## WHAT TO PRODUCE
From the records below, print exactly the lines starting at the one containing "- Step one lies" and ending at the one containing "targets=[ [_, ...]", ends included, and nothing else.

*** RECORD EXTRACTS ***

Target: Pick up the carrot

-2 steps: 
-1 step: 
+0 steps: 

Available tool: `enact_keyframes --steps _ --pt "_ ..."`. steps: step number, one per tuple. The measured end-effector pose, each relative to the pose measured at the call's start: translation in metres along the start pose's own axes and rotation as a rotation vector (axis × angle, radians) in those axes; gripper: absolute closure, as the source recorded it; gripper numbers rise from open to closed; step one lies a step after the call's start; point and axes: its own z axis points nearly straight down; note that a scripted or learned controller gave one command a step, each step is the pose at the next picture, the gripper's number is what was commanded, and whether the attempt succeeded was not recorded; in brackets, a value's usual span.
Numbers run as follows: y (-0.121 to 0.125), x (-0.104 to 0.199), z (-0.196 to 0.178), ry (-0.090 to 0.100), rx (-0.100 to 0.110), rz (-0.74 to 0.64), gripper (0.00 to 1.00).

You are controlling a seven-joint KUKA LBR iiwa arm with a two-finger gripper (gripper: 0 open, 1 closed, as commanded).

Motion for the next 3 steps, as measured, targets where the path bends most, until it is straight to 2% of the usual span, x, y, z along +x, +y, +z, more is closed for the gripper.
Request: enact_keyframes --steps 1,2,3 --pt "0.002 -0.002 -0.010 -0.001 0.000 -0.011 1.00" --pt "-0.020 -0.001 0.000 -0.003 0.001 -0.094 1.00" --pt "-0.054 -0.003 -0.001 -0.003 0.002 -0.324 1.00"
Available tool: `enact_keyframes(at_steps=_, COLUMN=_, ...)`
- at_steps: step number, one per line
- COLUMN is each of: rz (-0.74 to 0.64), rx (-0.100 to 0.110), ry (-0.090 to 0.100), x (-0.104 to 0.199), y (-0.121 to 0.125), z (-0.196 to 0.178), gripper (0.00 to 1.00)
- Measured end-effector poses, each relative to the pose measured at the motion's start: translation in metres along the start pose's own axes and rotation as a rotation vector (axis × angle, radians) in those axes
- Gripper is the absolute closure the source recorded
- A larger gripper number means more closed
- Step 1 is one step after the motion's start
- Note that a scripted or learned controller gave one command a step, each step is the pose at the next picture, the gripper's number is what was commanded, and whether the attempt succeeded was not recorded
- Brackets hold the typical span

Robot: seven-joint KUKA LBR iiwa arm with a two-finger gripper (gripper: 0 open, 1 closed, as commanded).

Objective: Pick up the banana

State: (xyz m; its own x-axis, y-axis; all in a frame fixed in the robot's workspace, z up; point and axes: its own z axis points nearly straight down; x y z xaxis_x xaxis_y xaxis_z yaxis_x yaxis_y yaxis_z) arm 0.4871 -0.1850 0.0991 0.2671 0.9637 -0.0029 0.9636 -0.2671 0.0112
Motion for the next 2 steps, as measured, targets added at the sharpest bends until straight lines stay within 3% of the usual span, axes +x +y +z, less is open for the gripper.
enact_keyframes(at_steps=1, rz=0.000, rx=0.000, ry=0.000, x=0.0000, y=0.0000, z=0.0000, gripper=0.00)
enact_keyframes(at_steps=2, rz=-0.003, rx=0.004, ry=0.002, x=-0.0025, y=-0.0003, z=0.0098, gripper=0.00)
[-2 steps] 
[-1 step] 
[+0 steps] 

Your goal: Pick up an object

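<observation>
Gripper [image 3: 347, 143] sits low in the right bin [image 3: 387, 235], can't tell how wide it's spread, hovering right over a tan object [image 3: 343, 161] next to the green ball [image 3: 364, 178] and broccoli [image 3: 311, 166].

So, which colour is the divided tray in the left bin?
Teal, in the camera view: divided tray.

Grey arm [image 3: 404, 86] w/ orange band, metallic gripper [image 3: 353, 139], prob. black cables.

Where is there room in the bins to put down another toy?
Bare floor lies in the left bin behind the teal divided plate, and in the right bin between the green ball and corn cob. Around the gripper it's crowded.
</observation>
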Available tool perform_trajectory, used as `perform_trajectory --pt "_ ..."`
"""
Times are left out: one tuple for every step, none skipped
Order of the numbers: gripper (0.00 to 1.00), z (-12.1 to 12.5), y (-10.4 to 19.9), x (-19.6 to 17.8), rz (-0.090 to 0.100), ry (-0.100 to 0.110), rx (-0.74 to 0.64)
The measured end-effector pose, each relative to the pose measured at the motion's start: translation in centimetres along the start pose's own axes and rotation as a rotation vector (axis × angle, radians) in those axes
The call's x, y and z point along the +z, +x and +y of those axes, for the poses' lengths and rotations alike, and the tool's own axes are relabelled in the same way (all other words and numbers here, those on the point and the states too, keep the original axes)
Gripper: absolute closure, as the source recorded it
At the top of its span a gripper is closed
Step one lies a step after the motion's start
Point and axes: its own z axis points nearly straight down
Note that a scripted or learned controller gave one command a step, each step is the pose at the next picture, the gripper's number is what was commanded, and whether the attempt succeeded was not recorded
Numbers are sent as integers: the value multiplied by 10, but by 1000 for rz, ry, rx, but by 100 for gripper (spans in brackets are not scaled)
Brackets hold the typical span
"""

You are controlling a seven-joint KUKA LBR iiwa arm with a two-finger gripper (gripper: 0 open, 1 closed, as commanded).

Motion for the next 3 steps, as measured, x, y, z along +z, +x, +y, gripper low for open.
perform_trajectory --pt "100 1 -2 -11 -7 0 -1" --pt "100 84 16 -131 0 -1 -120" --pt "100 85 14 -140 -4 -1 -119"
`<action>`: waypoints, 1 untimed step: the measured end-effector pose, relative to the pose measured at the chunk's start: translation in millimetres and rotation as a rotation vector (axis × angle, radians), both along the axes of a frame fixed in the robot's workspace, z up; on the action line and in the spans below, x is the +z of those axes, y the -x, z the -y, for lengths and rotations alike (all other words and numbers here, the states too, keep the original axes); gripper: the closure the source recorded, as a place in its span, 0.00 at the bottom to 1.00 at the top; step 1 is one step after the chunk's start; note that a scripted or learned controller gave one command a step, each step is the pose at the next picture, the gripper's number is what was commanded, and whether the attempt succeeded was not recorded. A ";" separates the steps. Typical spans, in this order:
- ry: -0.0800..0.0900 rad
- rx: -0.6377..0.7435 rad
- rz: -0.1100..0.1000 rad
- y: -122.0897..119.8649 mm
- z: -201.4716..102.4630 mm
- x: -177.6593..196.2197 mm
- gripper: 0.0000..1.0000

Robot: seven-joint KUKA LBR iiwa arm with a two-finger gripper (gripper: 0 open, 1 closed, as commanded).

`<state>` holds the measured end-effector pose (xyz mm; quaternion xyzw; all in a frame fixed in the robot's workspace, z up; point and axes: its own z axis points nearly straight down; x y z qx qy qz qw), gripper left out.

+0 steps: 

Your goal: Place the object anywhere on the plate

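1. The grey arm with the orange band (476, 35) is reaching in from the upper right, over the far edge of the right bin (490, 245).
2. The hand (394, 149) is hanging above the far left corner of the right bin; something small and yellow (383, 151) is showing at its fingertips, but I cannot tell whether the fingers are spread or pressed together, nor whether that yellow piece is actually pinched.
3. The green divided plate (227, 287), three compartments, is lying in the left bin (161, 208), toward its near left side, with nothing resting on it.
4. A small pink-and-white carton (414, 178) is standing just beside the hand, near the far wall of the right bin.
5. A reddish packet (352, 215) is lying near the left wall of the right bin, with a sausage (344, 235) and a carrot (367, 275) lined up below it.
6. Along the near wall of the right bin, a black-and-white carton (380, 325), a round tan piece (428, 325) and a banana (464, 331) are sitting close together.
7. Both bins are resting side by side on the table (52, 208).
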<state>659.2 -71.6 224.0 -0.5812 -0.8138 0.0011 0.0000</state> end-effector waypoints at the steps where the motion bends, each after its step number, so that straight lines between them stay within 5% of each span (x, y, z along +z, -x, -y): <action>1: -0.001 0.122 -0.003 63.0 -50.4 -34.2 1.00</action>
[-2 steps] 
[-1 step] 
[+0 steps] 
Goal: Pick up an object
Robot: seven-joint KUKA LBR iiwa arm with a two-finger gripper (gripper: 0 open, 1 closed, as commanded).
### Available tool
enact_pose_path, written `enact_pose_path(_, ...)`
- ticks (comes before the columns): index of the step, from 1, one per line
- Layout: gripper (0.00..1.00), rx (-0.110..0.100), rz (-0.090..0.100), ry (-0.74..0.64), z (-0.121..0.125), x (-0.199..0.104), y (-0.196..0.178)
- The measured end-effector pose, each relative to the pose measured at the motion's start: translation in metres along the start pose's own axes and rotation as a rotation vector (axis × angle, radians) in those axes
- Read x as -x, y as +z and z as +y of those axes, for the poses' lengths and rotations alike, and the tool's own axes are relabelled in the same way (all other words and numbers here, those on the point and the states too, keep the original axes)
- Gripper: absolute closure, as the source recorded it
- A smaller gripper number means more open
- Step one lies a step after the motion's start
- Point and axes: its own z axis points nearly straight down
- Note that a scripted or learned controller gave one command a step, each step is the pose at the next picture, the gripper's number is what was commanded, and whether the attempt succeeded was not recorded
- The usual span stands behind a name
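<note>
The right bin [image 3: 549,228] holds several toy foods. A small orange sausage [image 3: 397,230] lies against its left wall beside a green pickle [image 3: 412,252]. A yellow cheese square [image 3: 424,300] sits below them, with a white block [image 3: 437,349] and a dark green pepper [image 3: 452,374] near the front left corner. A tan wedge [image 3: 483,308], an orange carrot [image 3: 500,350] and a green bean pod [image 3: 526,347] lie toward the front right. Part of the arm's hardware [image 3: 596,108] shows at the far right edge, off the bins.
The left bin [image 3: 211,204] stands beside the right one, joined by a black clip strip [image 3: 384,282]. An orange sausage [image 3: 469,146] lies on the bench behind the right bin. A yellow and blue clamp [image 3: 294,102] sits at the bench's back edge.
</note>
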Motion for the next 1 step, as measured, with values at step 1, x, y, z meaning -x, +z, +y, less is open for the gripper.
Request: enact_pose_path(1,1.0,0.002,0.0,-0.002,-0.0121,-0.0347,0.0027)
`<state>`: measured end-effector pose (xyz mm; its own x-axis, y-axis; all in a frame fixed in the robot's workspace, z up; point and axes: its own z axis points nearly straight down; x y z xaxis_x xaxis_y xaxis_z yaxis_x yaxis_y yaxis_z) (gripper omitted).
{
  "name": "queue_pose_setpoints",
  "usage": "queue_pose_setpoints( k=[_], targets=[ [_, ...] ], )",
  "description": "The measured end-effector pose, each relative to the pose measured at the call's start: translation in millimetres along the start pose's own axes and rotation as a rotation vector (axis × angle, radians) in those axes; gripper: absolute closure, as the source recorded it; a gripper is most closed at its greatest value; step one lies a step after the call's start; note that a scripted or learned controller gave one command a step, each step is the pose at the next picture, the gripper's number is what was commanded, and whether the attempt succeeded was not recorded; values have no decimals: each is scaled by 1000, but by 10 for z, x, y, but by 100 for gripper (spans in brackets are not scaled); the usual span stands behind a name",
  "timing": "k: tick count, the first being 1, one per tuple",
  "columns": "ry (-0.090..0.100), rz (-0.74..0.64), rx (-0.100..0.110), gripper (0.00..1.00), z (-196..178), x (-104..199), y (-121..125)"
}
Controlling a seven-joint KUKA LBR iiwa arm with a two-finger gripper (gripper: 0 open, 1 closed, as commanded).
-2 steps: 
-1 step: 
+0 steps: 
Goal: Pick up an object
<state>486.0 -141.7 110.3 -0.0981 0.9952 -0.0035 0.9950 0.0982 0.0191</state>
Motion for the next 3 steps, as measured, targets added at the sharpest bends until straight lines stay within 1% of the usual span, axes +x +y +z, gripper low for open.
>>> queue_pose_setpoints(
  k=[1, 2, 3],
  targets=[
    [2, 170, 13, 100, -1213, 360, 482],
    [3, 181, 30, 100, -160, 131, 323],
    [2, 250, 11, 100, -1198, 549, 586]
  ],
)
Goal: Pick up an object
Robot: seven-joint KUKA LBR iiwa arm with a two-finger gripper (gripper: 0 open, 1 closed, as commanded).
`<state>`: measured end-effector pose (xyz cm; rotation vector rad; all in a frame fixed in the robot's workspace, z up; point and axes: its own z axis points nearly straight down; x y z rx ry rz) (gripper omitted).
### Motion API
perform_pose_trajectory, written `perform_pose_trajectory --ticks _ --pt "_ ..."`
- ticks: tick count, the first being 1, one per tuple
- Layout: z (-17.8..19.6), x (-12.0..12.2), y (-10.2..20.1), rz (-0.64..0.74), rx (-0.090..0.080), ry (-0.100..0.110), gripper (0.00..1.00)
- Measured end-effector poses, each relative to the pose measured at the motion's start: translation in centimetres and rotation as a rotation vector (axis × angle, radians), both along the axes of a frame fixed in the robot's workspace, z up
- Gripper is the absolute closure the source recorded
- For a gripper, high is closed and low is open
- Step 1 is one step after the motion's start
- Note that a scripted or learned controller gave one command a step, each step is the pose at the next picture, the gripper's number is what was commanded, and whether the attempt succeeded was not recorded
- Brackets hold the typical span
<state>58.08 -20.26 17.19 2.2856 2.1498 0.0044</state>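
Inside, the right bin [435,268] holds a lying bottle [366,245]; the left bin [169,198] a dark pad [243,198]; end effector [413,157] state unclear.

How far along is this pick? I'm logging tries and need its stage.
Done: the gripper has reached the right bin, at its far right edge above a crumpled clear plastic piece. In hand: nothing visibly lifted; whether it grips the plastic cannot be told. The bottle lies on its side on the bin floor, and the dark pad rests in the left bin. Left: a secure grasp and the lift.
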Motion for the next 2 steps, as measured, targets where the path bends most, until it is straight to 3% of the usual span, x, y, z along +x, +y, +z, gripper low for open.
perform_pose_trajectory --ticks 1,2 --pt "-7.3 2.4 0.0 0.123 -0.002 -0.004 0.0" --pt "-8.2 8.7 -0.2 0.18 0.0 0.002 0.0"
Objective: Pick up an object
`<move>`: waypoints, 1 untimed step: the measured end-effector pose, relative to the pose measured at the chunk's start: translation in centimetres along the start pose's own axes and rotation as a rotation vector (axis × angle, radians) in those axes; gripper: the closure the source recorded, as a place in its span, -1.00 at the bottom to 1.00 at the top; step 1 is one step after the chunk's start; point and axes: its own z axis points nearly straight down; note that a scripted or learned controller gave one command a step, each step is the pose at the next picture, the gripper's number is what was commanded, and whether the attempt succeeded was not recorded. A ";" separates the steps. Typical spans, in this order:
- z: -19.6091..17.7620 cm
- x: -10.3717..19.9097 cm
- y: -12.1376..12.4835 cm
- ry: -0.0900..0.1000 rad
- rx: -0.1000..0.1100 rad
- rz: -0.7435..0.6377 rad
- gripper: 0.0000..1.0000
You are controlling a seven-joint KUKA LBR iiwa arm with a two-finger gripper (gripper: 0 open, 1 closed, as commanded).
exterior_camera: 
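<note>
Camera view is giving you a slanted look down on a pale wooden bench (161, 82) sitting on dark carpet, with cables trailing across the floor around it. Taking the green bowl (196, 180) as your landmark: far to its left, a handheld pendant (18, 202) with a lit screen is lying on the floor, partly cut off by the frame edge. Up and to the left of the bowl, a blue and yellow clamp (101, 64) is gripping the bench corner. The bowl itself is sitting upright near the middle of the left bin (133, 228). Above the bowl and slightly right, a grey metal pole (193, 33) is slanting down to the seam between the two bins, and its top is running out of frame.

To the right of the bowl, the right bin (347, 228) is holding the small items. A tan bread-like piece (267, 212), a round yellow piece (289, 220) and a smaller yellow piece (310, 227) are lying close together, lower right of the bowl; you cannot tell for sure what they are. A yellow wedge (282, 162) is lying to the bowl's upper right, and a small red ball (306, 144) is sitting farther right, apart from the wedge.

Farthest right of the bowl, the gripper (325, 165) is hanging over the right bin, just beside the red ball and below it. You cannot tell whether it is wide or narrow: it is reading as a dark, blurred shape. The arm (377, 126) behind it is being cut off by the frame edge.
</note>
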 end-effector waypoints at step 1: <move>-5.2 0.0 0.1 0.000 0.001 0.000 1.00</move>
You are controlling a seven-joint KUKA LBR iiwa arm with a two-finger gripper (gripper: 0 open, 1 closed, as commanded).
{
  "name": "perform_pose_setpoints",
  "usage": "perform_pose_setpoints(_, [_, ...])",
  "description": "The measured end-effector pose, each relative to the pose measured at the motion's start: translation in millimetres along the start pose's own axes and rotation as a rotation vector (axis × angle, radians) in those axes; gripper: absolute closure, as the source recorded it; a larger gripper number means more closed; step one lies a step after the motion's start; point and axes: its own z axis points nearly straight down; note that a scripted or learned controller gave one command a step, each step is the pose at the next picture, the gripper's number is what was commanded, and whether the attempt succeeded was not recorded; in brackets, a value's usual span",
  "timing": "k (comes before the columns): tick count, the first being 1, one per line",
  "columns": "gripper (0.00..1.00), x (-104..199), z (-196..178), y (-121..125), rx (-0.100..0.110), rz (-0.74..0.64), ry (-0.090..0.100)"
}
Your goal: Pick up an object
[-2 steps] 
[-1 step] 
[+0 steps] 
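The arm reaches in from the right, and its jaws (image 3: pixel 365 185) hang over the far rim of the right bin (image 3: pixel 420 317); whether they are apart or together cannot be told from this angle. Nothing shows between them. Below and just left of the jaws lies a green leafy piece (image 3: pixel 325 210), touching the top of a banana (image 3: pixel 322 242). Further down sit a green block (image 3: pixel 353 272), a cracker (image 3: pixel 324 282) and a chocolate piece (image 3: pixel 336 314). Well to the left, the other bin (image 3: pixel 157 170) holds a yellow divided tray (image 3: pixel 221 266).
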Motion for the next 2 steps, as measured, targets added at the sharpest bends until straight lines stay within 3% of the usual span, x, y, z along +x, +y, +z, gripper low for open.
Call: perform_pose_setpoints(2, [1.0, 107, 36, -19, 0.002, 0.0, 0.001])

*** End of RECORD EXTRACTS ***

## EXPECTED ANSWER
- Step one lies a step after the motion's start
- Point and axes: its own z axis points nearly straight down
- Note that a scripted or learned controller gave one command a step, each step is the pose at the next picture, the gripper's number is what was commanded, and whether the attempt succeeded was not recorded
- The usual span stands behind a name
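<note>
The right bin [image 3: 549,228] holds several toy foods. A small orange sausage [image 3: 397,230] lies against its left wall beside a green pickle [image 3: 412,252]. A yellow cheese square [image 3: 424,300] sits below them, with a white block [image 3: 437,349] and a dark green pepper [image 3: 452,374] near the front left corner. A tan wedge [image 3: 483,308], an orange carrot [image 3: 500,350] and a green bean pod [image 3: 526,347] lie toward the front right. Part of the arm's hardware [image 3: 596,108] shows at the far right edge, off the bins.
The left bin [image 3: 211,204] stands beside the right one, joined by a black clip strip [image 3: 384,282]. An orange sausage [image 3: 469,146] lies on the bench behind the right bin. A yellow and blue clamp [image 3: 294,102] sits at the bench's back edge.
</note>
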Motion for the next 1 step, as measured, with values at step 1, x, y, z meaning -x, +z, +y, less is open for the gripper.
Request: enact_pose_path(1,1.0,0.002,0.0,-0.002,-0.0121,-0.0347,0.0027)
`<state>`: measured end-effector pose (xyz mm; its own x-axis, y-axis; all in a frame fixed in the robot's workspace, z up; point and axes: its own z axis points nearly straight down; x y z xaxis_x xaxis_y xaxis_z yaxis_x yaxis_y yaxis_z) (gripper omitted).
{
  "name": "queue_pose_setpoints",
  "usage": "queue_pose_setpoints( k=[_], targets=[ [_, ...] ], )",

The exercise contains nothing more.